Sore itu sehabis pulang kerja aku meminta Mas Jaya untuk singgah ke panti, ku lihat betapa bahagianya Mas Jaya bermain dengan anak-anak disana, Rindu sudah besar, dia tumbuh dengan sangat baik. Selesai shalat Magrib, aku dan Mas Jaya permisi pulang.
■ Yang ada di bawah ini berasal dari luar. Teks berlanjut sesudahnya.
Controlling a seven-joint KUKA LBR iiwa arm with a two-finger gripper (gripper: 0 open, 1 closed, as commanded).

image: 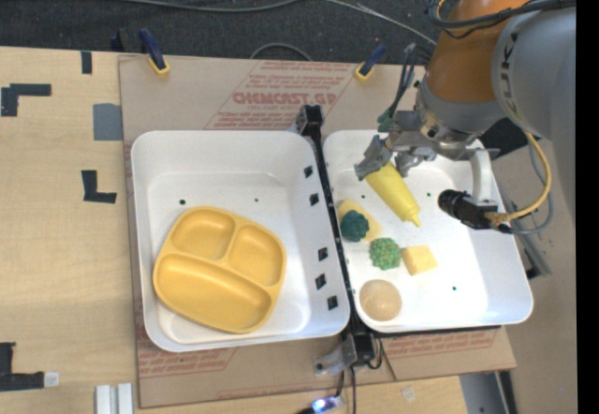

Sebelum aku menyiksanya lebih lanjut, aku kasih dia angin kebahagiaan dulu.
(Maafin author kalo buat Zahra jadi sadis ya. hahhaaa.. )

*****
Sesampai dirumah dan membersihkan diri aku meminta Mas Jaya membantu ku untuk memakaikan lotion.
" Masss.. aku bisa minta tolong nggak?"
Aku memanggilnya yang sedang asik mainin HP diatas tempat tidur.
"Minta tolong apa sayang?"
" Tolong pakaikan lotion ku dong, dipungung ya."
" Biasanya kamu pakai sendiri."
" Aku mau kali ini kamu yang pakaikan."
Aku yang masih pakai handuk, sedikit mengendurkan handuk ku, agar dia bisa leluasa mengusapkan lotion dipunggung ku.
Disaat kurasakan tangannya udah mengusap dengan lebih lembut, ku memintanya untuk berhenti.
" Udah sayang, aku mau pakai baju, aku bisa masuk angin."
Ku dengar dia mengambil nafas panjang, dan membuangnya dengan kasar.
Sengaja ku pakai gaun malam ku yang sedikit pendek, lalu mengoleskan lagi lotion di kaki ku.
"Katanya nggak mau masuk angin, tapi kenapa pakai baju seperti itu." Protesnya.
"Kamu cerewet amat, sih.. Sayang, kalau Istri Boss ku tau kelakuan suaminya tadi siang, istrinya bakal marah nggak ya?" Tanya ku tanpa memandang suamiku tercinta itu.
" Bodo' ah Zahra, bodo'. Mendingan kamu tidur, besok kita kerja." Lalu dia menarik selimut dan membelakangi ku, serta dia menutup telinganya dengan bantal.
Dan malam ini aku bisa tidur dengan rasa bahagia dengan membuatnya sedikit tersiksa.